#### [TASK OBJECTIVE]
From the first line to the last, repeat the data exactly and drop the pictures.
# # # # # # #
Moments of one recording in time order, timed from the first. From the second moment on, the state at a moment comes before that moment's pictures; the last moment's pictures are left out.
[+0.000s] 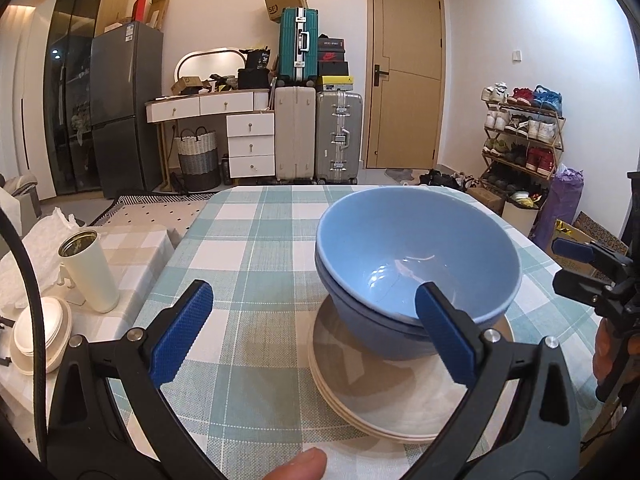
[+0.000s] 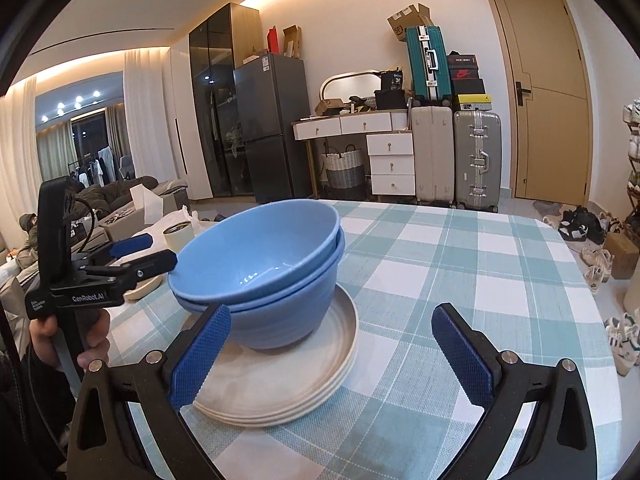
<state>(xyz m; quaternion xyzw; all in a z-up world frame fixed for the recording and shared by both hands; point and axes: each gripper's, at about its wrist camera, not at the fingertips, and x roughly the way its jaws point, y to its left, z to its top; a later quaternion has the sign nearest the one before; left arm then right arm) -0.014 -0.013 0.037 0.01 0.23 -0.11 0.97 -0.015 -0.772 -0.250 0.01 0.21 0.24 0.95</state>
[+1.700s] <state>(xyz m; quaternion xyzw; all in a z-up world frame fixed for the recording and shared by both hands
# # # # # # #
#### [TASK RESULT]
Moments of one recording in time order, timed from the first. From the second moment on, the state at a moment comes before that moment's pictures; the last moment's pictures are left out.
[+0.000s] 
[+0.000s] 
<state>(xyz m; quaternion xyzw; all in a z-up world frame fixed for the recording and shared by both hands; point and axes: each gripper's, at about its wrist camera, not at the fingertips, and x roughly the way its jaws point, y to its left, z to its top; a later quaternion has the sign nearest the one before; left arm then right arm) -0.014 -0.013 0.037 0.01 0.23 -0.11 0.97 -0.015 -0.772 -0.250 0.01 0.21 0.24 0.95</state>
[+1.700s] <state>(xyz m; quaternion xyzw; all in a z-up world frame fixed for the recording and shared by both hands

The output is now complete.